A CLI-themed community platform for South Kalimantan's developer ecosystem — events, tutorials, and knowledge sharing with a shell terminal personality.
This one didn't start with a client brief or a signed contract. It started with a conversation — the kind that happens when a group of developers sits together and realizes that the ecosystem they wish existed in South Kalimantan doesn't quite exist yet.
The developer community in Kalimantan Selatan is real, it's growing, and it's full of people who are building things, learning things, and figuring things out largely in isolation from each other. Events happen sporadically. Knowledge stays with whoever learned it. Junior developers in Banjarmasin or Banjarbaru don't always know there are senior engineers in the same city who've already solved the problems they're stuck on.
Banua Dev is our answer to that gap — and our commitment to the community we come from.
A digital home for Kalimantan Selatan's developer community. A place where events get announced, tutorials get shared, knowledge accumulates, and developers who might never have crossed paths find each other.
But a community platform for developers isn't just a blog with an events calendar. It needed a personality — something that would make a developer smile the moment they landed on it, something that said: this was built by people like you, for people like you.
That personality became the concept that defined the entire project: the website as a shell terminal.
Building a themed web experience is a balancing act. Go too far into the concept and the website becomes a gimmick — interesting for thirty seconds, frustrating to actually use. Don't go far enough and the theme is just decoration, adding no real character.

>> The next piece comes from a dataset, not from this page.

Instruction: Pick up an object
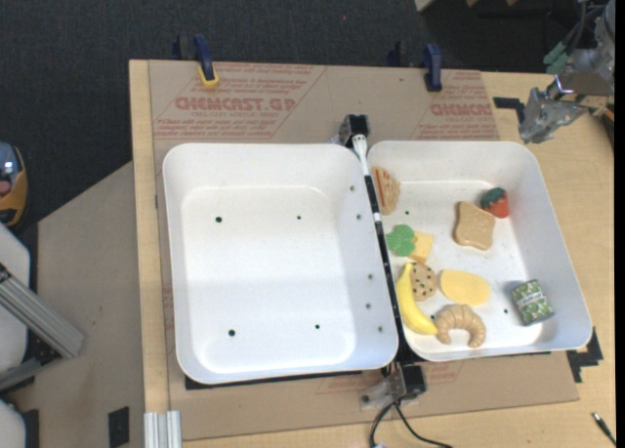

The shell/CLI theme had to be immersive enough to delight developers who recognize and love the reference, while remaining navigable and functional for anyone who might be less CLI-literate. A junior developer exploring the community for the first time shouldn't feel excluded by the interface's personality.
There was also a depth challenge. A community platform is only as good as the community it serves — and a community's digital presence is only as good as the experience of contributing to it. Events need to be easy to discover. Tutorials need to be easy to read and share. The platform had to make participation feel natural, not like submitting a form to a government portal.
The shell theme was treated as a design language, not a costume. Every UI decision was run through a single filter: how would this feel in a terminal?
Navigation became commands. Sections loaded with terminal-style output. Typography leaned into monospace where appropriate. Hover states and transitions were given that particular rhythm — deliberate, typed, not floaty. The page didn't feel like a website that had a CLI skin over it. It felt like the CLI was the website's natural form.
At the same time, content architecture was kept clean and purposeful underneath the theme. Events were structured so that finding the next community gathering required no more than one clear action. Tutorial content was organized with developer reading patterns in mind — scannable headers, code-friendly formatting, direct and honest writing.
The platform was built to grow alongside the community — structured so that adding new events, publishing new tutorials, and welcoming new contributors didn't require developer intervention every time.
Banua Dev is live — and for us, it represents something beyond a finished deliverable. It's a standing commitment.
The developer community in South Kalimantan now has a home that matches who they are. A place that takes them seriously as technologists, celebrates the craft they've chosen, and makes it easier for them to find each other, learn from each other, and grow together.
We'll keep building it. Because the best thing a digital agency rooted in a regional ecosystem can do — beyond client projects and product launches — is invest in the soil that everything else grows from.